Timing as the deciding factor #
Let’s take a look at a few concrete and popular examples. A very popular example is the story of Airbnb. Airbnb was founded in 2008 and it was a time when the economy was in a recession. People were not traveling as much as they used to and the idea of renting out your home to a stranger was not as popular as it is today. The idea was rejected by many smart investors because they believed that nobody is going to rent out their home to a stranger. But one of the reasons why Airbnb was so successful was that it was founded at the right time. The timing was right and the idea was great.
The timing of the recession meant that people were in desperate need of extra cash and that maybe helped people overcome their objection against renting out their home to a stranger.
Another famous example is Uber.
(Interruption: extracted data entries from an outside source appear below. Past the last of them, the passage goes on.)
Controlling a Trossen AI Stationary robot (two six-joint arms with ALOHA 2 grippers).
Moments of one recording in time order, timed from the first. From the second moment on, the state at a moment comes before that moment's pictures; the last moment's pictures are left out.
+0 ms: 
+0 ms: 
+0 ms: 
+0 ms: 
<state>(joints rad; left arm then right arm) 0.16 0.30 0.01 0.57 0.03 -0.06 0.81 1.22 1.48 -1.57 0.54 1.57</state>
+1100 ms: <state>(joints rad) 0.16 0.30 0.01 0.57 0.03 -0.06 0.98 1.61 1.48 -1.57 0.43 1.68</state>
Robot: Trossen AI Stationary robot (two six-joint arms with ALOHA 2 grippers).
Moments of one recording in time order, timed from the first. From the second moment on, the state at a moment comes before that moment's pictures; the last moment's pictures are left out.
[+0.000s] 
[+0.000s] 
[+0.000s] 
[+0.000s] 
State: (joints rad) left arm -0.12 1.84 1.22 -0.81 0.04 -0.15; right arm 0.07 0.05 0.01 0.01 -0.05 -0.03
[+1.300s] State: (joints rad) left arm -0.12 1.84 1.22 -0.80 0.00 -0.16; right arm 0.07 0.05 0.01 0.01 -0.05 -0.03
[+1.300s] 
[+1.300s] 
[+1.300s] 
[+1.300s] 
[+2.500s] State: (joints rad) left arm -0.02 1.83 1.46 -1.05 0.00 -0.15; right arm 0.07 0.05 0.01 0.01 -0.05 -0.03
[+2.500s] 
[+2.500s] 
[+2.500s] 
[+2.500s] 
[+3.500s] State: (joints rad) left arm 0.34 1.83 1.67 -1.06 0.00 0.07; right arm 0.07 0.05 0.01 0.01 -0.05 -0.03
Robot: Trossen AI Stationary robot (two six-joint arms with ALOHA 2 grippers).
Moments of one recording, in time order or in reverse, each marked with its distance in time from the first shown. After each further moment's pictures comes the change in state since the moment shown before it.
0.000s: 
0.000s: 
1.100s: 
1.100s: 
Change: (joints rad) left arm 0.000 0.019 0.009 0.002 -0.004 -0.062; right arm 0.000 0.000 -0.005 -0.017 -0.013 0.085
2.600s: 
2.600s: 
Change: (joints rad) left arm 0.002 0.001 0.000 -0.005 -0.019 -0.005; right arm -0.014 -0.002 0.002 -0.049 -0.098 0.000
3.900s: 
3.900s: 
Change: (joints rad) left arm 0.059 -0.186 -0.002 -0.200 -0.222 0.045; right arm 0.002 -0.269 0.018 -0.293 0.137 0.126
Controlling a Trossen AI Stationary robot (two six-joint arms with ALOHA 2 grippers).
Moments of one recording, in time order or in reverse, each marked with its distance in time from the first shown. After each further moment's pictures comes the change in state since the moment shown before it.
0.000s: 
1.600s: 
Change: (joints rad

Uber was founded in 2009 and it was a time when the economy was still recovering from the recession. People were still in need of extra cash and the idea of renting out your car to a stranger was not as popular as it is today. Although the idea, the execution and the business model were all great, the timing was actually perfect. Many companies have implemented Uber’s idea prior and have failed have failed because wrong timing meant a lack of demand.
The takeaway #
In summary, it is obvious that the execution, the team and the funding definitely matters a lot. A start-up needs all 5 factors in order to achieve a big success but but timing might matter the most. According to Bill Gross, the best way to assess timing is to really look at whether consumers are really ready for what you have to offer them. You need to honestly asses the demand for your product or service and if you think that the demand is not there yet, you might want to wait a little bit longer.